- ACTION ITEM -
Although the entries contain pictures, only their text goes into the copy, set down exactly.

- INFORMATION SUPPLIED -
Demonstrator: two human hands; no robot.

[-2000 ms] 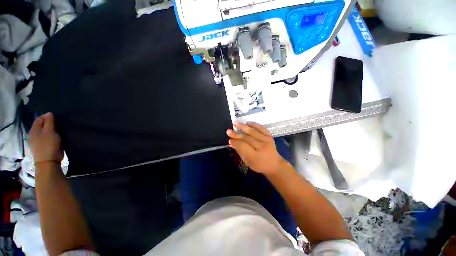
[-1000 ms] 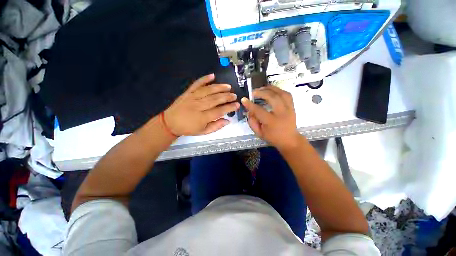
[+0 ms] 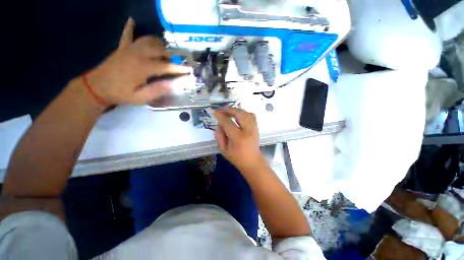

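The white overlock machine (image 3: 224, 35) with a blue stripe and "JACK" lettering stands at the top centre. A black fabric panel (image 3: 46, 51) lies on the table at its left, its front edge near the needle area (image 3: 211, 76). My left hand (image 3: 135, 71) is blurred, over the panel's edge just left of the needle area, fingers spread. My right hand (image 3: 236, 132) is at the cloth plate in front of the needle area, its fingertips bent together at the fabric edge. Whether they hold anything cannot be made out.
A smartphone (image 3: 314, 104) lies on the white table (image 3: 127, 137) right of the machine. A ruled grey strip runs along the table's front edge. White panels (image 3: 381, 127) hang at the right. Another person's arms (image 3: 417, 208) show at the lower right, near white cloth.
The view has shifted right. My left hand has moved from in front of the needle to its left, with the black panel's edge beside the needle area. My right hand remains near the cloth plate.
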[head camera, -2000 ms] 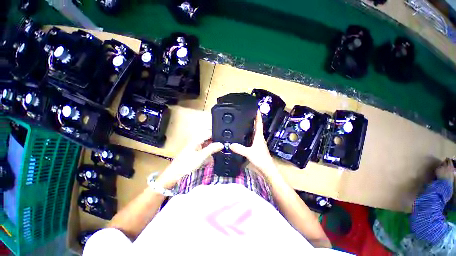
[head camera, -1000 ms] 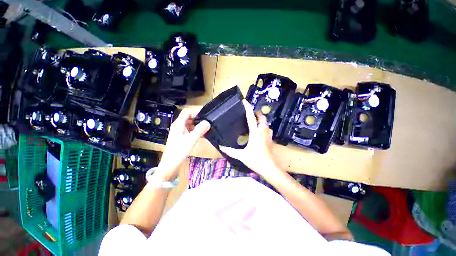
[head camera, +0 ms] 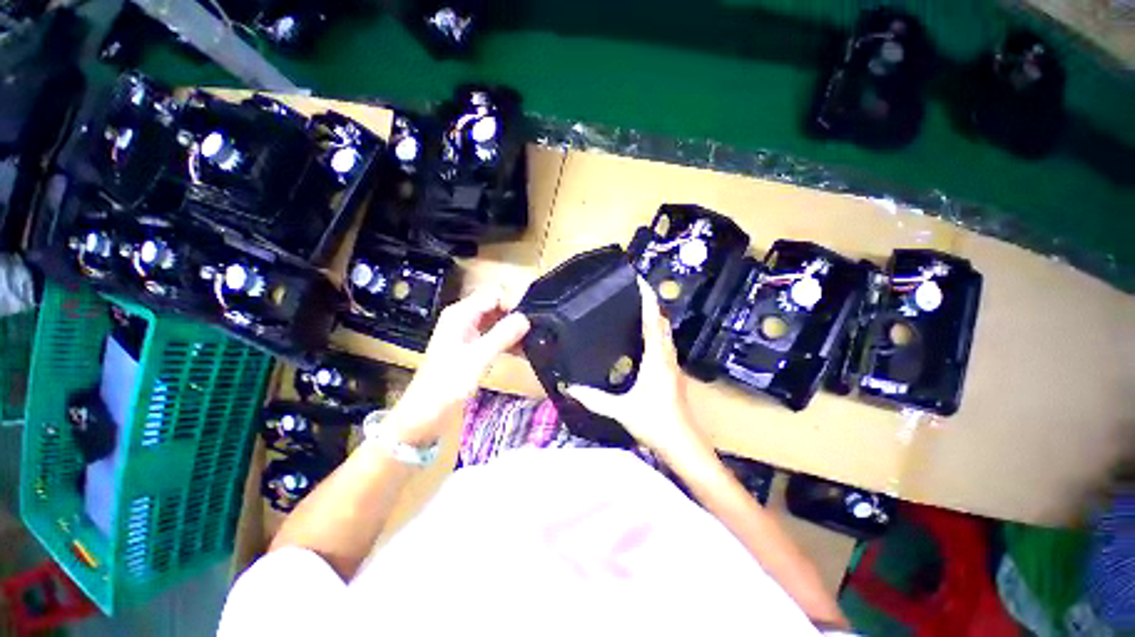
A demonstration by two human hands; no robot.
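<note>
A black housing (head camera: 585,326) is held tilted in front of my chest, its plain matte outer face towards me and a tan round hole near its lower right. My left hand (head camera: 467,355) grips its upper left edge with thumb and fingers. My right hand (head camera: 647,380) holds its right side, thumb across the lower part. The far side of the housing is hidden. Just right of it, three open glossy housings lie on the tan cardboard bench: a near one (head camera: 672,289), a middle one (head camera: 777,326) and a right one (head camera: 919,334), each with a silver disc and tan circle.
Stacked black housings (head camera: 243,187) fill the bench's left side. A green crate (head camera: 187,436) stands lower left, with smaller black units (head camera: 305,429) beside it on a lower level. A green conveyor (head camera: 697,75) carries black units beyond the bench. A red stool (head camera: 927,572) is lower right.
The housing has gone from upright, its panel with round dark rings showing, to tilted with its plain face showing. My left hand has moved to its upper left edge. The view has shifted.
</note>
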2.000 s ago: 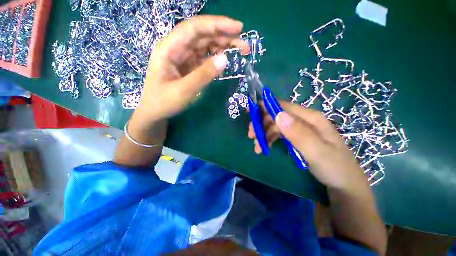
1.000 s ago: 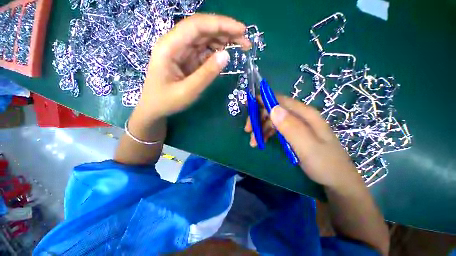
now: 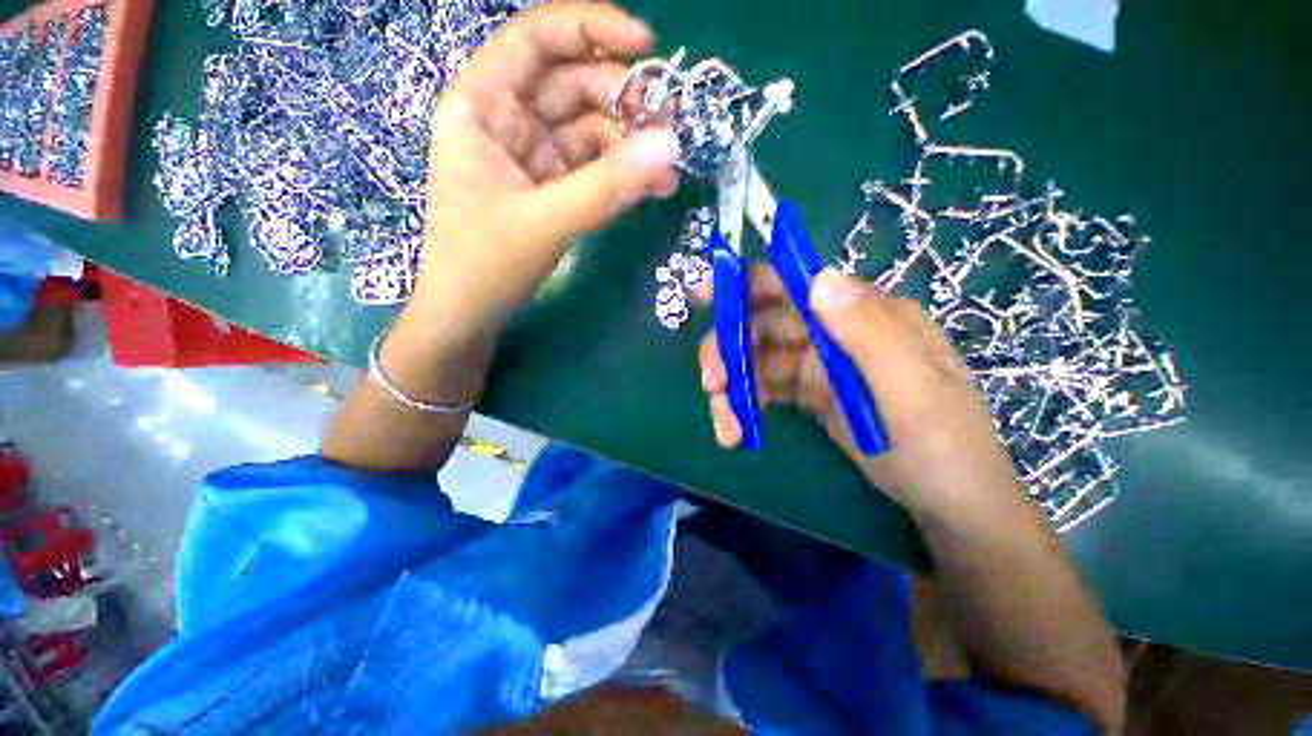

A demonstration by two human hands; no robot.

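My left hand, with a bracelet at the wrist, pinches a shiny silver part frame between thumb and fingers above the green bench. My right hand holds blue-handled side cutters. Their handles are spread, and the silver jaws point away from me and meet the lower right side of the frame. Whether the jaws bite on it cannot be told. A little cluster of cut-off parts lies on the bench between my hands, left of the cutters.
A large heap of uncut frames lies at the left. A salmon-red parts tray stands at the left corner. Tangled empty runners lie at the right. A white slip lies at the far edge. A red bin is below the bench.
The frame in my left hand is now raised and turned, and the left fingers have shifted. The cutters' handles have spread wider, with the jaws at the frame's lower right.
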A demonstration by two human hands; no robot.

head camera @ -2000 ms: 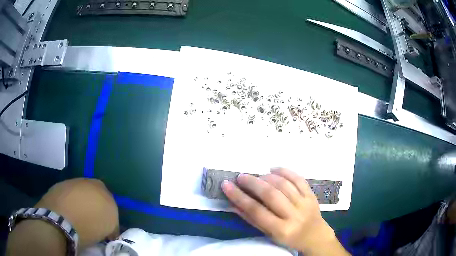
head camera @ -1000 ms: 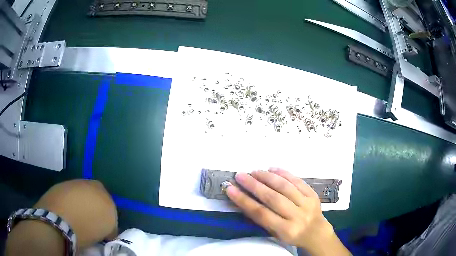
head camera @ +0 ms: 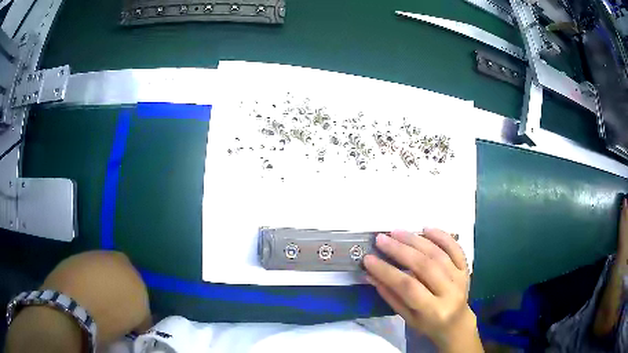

- RESPONSE AREA -
Demonstrator: two human hands; no robot.

[-2000 ms] 
[-1000 ms] 
[+0 ms] 

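The white overlock machine (image 3: 224, 35) with a blue stripe and "JACK" lettering stands at the top centre. A black fabric panel (image 3: 46, 51) lies on the table at its left, its front edge near the needle area (image 3: 211, 76). My left hand (image 3: 135, 71) is blurred, over the panel's edge just left of the needle area, fingers spread. My right hand (image 3: 236, 132) is at the cloth plate in front of the needle area, its fingertips bent together at the fabric edge. Whether they hold anything cannot be made out.
A smartphone (image 3: 314, 104) lies on the white table (image 3: 127, 137) right of the machine. A ruled grey strip runs along the table's front edge. White panels (image 3: 381, 127) hang at the right. Another person's arms (image 3: 417, 208) show at the lower right, near white cloth.
The view has shifted right. My left hand has moved from in front of the needle to its left, with the black panel's edge beside the needle area. My right hand remains near the cloth plate.
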[head camera, -2000 ms] 
[head camera, -1000 ms] 
[head camera, +0 ms] 
A demonstration by two human hands; no robot.
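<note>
A black housing (head camera: 585,326) is held tilted in front of my chest, its plain matte outer face towards me and a tan round hole near its lower right. My left hand (head camera: 467,355) grips its upper left edge with thumb and fingers. My right hand (head camera: 647,380) holds its right side, thumb across the lower part. The far side of the housing is hidden. Just right of it, three open glossy housings lie on the tan cardboard bench: a near one (head camera: 672,289), a middle one (head camera: 777,326) and a right one (head camera: 919,334), each with a silver disc and tan circle.
Stacked black housings (head camera: 243,187) fill the bench's left side. A green crate (head camera: 187,436) stands lower left, with smaller black units (head camera: 305,429) beside it on a lower level. A green conveyor (head camera: 697,75) carries black units beyond the bench. A red stool (head camera: 927,572) is lower right.
The housing has gone from upright, its panel with round dark rings showing, to tilted with its plain face showing. My left hand has moved to its upper left edge. The view has shifted.
</note>
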2.000 s ago: 
1.000 s ago: 
now: 

A demonstration by two human hands; no robot.

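My left hand, with a bracelet at the wrist, pinches a shiny silver part frame between thumb and fingers above the green bench. My right hand holds blue-handled side cutters. Their handles are spread, and the silver jaws point away from me and meet the lower right side of the frame. Whether the jaws bite on it cannot be told. A little cluster of cut-off parts lies on the bench between my hands, left of the cutters.
A large heap of uncut frames lies at the left. A salmon-red parts tray stands at the left corner. Tangled empty runners lie at the right. A white slip lies at the far edge. A red bin is below the bench.
The frame in my left hand is now raised and turned, and the left fingers have shifted. The cutters' handles have spread wider, with the jaws at the frame's lower right.
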A demonstration by two human hands; no robot.

head camera @ -2000 ms: 
head camera @ -1000 ms: 
head camera @ +0 ms: 

This output contains the complete answer.